İlk bakışta belki yadırganabilir fakat, günümüzde yaşanan sorunların, sıkıntıların, açlık ve sefaletin asıl sebebi ekonomik olmaktan ziyâde sosyaldir. Gelişmiş ülkelerin, azgelişmiş veya gelişmekte olan ülkeler olarak nitelendirdikleri bizim gibi ülkeleri düşürdükleri halin ifadesi olmanın ötesinde, bütün toplumsal alt üst oluşlarda, esas ölümcül yarayı alan toplumu ayakta tutan kurumlardır. İster halk bazında, ister sınıf bazında ele alınsın, bunun neticesi kendine olan saygının ve değerlerin yitirilmesidir. Ekonomik sömürü bu yok oluşta sadece araçtır. Uzun vadeli toplumsal gelişmeleri çok dar bir ekonomik çıkar, sınıfsal çıkar açısından ele almak, bütünü kaybetmektir. Bütünü kuşatamamak meselelerin eksik ve yanlış algılanışına yol açar.

Bir sistemi temellendirirken, kullandığınız kavramların içini temellendirdiğiniz konuya ait malzemeyle doldurursunuz. Bu kavramlar ulu orta, olur olmaz, her yerde kullanılamayacağı gibi, bu şekilde kullanmak, hem meselenin yanlış yorumuna, hem de sistemin popülistleşmesine sebep olur. Marksizm felsefe olarak özünde, her ne kadar toplumun bütünlüğü ve insanın sosyal yapısı çerçevesinde kurulduğunu iddia etse de, Ricardo’ dan tevarüs ettiği haliyle Marx, sınıfları ekonomik terimlerle vasıflandırma yanlışlığına düştü. Bu da popüler marksizme, kaba saba yorumlara ve Marksist literatüre ait kavramların yüzeysel değerlendirilmesine yol açtı; sorunların olduğu gibi görülmesini engelledi. Emperyalizm gibi, kâr amacı gibi, savaşların sebebi gibi konular, işbirlikçilik, komplo, ekonomik çıkar, sınıfsal çıkar gibi çok sığ izahlara hapsedildi.

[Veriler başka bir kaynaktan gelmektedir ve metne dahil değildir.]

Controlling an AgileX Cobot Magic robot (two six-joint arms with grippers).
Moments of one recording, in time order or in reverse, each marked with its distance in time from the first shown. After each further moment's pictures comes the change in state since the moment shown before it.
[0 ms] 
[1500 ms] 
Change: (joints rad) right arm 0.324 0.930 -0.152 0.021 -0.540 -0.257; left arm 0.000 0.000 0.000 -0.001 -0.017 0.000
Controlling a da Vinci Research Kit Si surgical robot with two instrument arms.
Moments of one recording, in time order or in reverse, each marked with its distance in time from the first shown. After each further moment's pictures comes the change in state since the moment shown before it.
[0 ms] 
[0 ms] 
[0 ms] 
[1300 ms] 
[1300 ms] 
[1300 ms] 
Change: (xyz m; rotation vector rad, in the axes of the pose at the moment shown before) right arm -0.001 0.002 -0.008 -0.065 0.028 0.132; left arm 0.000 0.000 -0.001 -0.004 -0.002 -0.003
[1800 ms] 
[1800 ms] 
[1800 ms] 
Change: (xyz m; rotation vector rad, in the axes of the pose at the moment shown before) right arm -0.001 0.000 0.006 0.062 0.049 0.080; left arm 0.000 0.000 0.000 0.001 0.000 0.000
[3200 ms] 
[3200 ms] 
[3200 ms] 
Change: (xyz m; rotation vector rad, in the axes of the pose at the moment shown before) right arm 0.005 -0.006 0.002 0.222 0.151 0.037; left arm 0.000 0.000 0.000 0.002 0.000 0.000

“Kendi kurallarına göre işleyen Piyasa Ekonomisi” nin toplumsal dokuyu parçalayarak açtığı en ölümcül yara “emek, toprak ve paranın” alınıp satılabilir meta haline getirilmesiyle oldu. Emek ve toprak insan hayatının birbirinden ayrılmaz, birbirini tamamlayan iki unsuru. Emek ve toprağı meta haline getirmek, toplumsal dokuyu parçalamaktır. Sosyal çözülmelere sebep olmadan bunu gerçekleştirmek imkansızdır. Emeği insandan ayırıp tek başına kullanamazsınız; kullanılacağı yere insanı da taşımadan bunu gerçekleştiremezsiniz. Aynı şekilde toprak da ekonomik getirisinin, rant elde etmenin dışında; insanın üzerinde yaşadığı yerdir, köyüdür, akrabasıdır, komşusudur, tarlasıdır, geleneğidir, kültürüdür. Hiçbir altyapı hazırlığı olmadan insanları yerinden, yurdundan, toprağından koparmak veya kopmak zorunda bırakmak, açlık ve sefalete çanak tutmanın ötesinde, bu insanları şahsiyetsizleştirmek, kültürünü yok etmek, iş zevkini, şevkini, çabasını bir daha geri gelmemecesine bitirmektir. Bu insanların daha iyi ekonomik koşullarda yaşıyor olması pek bir şeyi değiştirmez. “Kültürel boşluğa” düşürdüğünüz bu insanlara esas kaybettirdiğiniz değer, ekonomik değil, sosyaldir. Sömürülen kişiliğidir, geleneğidir, kültürüdür, toplum içindeki saygınlığıdır. İhtiyaçlarının karşılanıyor olmasının getirdiği ekonomik rahatlama, toplumsal saygınlığını kaybetmesinin sebep olduğu felâketle karşılaştırılamayacak kadar önemsizdir.

Kabilesinin, köyünün en soylu insanını gecekondu hayatına mahkum bir işçi konumuna düşürmenin açacağı yara kapanmayacak kadar büyüktür. Belki açlıktan ölmeyecek fakat, bu şekilde yaşamanın yaşamak olmadığını bilerek, iç sıkıntısından, utançtan, “insanî özü’ nü” tüketerek ölümünü bekleyecektir. Liberalizm ve kapitalizmin ve bunların uygulayıcılarının yüzyıllardır mazlum halklara reva gördüğü muamele budur. Marksizm gerekçeleri farklı olsa da bu felâketlerin yaşanmasında liberalizm ile müşterektir.